0
votes

I'm having an issue when using azure search for the following example data set: abc-123-456, abc-123-457, abc-123-458, etc When making the search for abc-123-456, I'd expected to only return one results but instead getting all results containing abc-123-... Is there some setting or way to change this behavior?

Current search settings:

TheSearchIndex.TokenFilters.Add(new EdgeNGramTokenFilter("frontEdgeNGram")
{
    Side = EdgeNGramTokenFilterSide.Front,
    MinGram = 3,
    MaxGram = 20
});

TheSearchIndex.Analyzers.Add(new CustomAnalyzer("FrontEdgeNGram", LexicalTokenizerName.Whitespace)
{
    TokenFilters =
    {
        TokenFilterName.Lowercase,
        new TokenFilterName("frontEdgeNGram"),
        TokenFilterName.Classic,
        TokenFilterName.AsciiFolding
    }
});

SearchOptions UsersSearchOptions = new SearchOptions
{
    QueryType = SearchQueryType.Simple,
    SearchMode = SearchMode.All,
};

Using azure.search.documents ver 11.1.1

Edit: Search with abc-123-456* with the asterisk gives me the one result as expected. How to get this behavior working as default?

Just to add to this..

The portal version is 2020-06-30 The sdk version we use is azure.search.documents ver 11.1.1

  1. abc-123-456 does NOT work as expected
  2. "abc-123-456" does NOT work as expected
  3. "abc-123-456"* does NOT work
  4. "abc-123-456*" does NOT work

If we append an asterisks to the end of the search text and it is not within a phrase .. it works as expected. IE: abc-123-456* works as expected. (abc-123-456* | abc-123-457* ) works as expected.

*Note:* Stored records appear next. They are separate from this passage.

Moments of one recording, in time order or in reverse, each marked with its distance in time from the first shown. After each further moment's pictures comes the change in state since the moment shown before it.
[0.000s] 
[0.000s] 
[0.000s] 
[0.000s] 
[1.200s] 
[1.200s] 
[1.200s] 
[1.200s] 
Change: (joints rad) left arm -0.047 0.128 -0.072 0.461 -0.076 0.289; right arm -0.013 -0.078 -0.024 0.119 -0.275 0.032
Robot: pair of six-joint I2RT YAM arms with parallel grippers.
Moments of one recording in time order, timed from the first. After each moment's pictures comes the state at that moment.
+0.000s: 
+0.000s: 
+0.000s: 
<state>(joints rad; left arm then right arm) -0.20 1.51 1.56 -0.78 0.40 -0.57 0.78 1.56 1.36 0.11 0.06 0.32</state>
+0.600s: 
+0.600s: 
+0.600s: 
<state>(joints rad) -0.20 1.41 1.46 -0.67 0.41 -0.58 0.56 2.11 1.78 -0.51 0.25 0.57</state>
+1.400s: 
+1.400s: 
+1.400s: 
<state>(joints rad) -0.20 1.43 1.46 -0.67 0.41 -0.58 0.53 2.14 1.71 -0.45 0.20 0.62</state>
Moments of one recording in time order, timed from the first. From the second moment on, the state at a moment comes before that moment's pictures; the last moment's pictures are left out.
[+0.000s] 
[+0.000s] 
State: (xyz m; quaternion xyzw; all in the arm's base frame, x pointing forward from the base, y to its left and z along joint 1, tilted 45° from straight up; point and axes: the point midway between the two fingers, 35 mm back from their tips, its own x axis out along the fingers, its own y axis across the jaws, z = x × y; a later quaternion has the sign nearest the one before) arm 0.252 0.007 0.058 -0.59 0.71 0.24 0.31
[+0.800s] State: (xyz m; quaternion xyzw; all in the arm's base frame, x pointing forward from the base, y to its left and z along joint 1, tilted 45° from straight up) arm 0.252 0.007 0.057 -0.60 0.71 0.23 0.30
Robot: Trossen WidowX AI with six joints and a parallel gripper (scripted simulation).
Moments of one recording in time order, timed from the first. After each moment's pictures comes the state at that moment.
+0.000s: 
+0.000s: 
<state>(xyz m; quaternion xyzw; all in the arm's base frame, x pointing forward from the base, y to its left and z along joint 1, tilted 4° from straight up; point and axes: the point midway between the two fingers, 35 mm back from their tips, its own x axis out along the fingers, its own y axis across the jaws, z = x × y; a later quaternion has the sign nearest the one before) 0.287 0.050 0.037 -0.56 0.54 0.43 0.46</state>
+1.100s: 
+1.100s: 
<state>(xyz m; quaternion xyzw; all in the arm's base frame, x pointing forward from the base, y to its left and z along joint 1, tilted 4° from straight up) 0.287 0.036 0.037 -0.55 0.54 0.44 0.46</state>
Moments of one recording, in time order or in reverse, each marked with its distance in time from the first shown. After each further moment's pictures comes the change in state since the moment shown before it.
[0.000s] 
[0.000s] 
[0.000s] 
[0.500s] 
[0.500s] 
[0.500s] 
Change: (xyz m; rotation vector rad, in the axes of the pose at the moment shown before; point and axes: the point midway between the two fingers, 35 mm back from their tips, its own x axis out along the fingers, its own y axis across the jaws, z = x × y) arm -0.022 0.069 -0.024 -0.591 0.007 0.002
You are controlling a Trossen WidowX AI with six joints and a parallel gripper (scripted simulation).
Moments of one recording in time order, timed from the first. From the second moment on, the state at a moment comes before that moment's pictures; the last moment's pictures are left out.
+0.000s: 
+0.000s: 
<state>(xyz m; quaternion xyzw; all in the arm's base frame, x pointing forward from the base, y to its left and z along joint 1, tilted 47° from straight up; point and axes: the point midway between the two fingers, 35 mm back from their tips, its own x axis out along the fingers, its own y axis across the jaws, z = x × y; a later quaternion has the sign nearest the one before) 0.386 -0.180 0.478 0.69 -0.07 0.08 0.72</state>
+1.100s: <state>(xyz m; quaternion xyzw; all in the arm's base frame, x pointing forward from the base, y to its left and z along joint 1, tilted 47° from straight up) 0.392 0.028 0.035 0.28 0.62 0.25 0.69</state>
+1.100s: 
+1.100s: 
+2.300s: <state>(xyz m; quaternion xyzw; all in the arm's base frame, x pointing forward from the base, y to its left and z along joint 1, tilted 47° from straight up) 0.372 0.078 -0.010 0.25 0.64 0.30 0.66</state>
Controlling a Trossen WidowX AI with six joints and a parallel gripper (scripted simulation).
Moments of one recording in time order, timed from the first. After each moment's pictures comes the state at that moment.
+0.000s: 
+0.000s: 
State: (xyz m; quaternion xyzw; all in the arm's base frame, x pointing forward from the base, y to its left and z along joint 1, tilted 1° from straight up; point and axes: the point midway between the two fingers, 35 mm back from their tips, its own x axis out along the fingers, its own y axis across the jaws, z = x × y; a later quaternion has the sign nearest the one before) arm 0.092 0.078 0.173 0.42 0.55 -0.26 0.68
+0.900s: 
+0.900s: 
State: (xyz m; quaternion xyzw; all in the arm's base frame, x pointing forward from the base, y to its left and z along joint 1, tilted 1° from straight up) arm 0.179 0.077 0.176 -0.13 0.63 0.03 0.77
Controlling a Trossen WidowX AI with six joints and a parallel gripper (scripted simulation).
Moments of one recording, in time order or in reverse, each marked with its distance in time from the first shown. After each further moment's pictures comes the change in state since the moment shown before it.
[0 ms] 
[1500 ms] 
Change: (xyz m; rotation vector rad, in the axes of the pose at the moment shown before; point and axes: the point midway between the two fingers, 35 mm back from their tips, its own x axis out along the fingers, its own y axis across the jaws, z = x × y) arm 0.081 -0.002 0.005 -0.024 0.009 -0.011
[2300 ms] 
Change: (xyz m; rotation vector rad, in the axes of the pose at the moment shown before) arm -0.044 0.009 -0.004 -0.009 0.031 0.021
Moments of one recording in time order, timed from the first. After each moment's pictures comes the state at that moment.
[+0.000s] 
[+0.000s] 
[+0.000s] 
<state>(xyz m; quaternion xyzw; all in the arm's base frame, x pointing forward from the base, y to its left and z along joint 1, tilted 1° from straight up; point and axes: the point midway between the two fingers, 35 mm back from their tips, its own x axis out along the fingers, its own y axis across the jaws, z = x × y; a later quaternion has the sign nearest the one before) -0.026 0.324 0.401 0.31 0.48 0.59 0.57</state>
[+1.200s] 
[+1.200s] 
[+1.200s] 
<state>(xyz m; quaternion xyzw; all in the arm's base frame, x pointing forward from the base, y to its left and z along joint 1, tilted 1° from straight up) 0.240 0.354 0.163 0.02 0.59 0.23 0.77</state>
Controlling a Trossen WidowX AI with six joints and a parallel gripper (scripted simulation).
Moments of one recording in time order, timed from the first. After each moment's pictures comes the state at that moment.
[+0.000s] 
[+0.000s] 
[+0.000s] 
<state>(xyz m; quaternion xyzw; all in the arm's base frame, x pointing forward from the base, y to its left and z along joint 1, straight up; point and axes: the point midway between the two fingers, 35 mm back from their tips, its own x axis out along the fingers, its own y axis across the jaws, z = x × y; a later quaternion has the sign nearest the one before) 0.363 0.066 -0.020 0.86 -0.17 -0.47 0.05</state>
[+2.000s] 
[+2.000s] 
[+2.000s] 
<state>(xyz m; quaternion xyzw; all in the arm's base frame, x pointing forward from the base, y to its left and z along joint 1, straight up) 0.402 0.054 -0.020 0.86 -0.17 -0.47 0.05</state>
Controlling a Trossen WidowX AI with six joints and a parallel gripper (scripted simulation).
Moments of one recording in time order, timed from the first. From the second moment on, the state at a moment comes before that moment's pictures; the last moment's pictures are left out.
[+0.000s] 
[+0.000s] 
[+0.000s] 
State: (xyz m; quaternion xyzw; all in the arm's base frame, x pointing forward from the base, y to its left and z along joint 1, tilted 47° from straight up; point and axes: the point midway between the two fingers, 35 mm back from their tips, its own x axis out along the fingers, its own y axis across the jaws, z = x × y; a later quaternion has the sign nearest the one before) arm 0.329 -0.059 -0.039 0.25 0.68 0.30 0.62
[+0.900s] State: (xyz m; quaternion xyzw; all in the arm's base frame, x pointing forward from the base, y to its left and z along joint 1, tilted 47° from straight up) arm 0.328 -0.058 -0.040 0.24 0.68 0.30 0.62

Why is the asterisks required? How can we make this work within a phrase?

1

1 Answers

0
votes

This is expected behavior when using the EdgeNGramTokenFilter inside the custom analyzer configuration. The text “abc-123-456” is broken into smaller tokens like “abc”, “abc-1”, “abc-12”, “abc-123”….”abc-123-456”. Check out the Analyzer API for the full list of tokens generated by a particular analyzer.

For a query - abc-123, if the default analyzer is being used, the query terms will be abc and 123 and will match all the documents that contain these terms.

The prefix query on the other hand is not analyzed and looks for documents that contain the prefix as is “abc-123”. A prefix search bypasses full-text search and looks for verbatim matches, which is why the correct result is coming back. Full-text search is over tokens in inverted indexes. Everything else (filters, fuzzy, regex, prefix/wildcard, etc.) is over verbatim strings in a separate unprocessed/internal index.

Another way can be to set only the search analyzer on the field to keyword to avoid breaking the input query.